Input data:
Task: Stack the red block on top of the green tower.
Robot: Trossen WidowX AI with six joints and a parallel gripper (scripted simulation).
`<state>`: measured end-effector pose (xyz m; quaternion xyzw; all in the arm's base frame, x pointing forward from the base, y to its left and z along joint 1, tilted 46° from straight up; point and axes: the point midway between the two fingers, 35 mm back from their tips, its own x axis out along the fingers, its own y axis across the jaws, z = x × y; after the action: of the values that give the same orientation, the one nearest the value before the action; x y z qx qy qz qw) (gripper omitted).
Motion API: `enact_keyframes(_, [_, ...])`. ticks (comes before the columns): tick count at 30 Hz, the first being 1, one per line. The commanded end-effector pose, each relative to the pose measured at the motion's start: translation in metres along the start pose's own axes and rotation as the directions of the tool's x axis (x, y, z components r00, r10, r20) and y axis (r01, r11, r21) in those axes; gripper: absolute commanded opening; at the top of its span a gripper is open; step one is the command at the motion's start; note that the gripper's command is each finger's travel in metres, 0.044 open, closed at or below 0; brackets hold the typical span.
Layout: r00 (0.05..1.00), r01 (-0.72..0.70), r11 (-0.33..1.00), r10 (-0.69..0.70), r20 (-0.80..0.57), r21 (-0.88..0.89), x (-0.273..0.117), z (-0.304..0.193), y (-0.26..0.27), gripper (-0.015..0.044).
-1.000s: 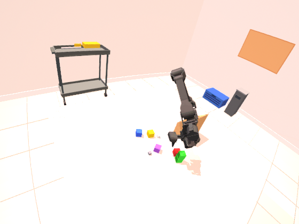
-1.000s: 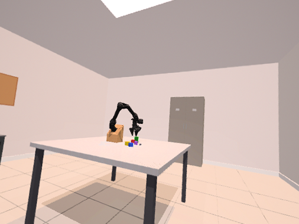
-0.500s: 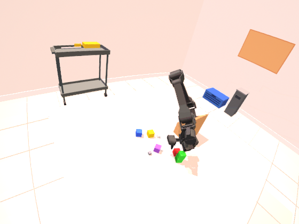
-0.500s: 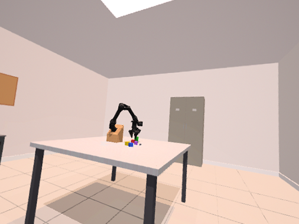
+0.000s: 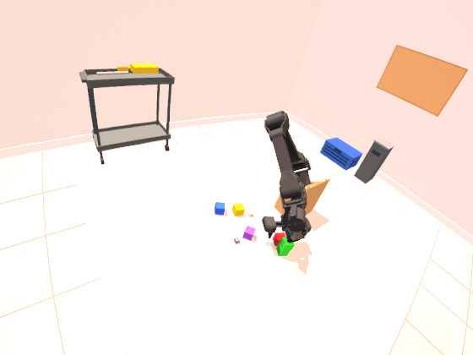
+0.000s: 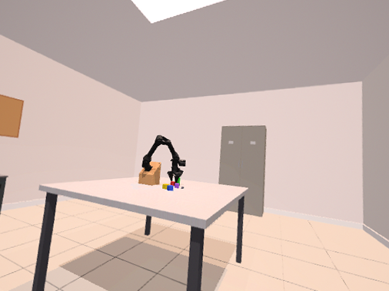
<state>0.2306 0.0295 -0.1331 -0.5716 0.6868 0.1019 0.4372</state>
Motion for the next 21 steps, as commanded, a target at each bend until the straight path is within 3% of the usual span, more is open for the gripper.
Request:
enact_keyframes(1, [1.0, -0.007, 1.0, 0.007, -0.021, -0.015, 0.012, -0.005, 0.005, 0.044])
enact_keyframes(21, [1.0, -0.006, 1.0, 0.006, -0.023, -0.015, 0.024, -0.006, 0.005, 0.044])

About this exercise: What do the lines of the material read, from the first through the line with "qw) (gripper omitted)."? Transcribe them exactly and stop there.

Response area:
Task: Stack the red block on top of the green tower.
Robot: Trossen WidowX AI with six joints and a parallel gripper (scripted simulation).
`<state>`: measured end-effector pose (xyz m; quaternion xyzw; all in the arm's base frame, x pointing forward from the base, y to its left and z along joint 1, tilted 46° from straight up; point and axes: the point midway between the two fingers, 35 mm back from their tips, its own x axis out along the fingers, its own y axis across the jaws, z = x × y; after the action: of the values that give the same orientation, the one nearest the value before the action; x y z qx qy qz qw) (gripper omitted).

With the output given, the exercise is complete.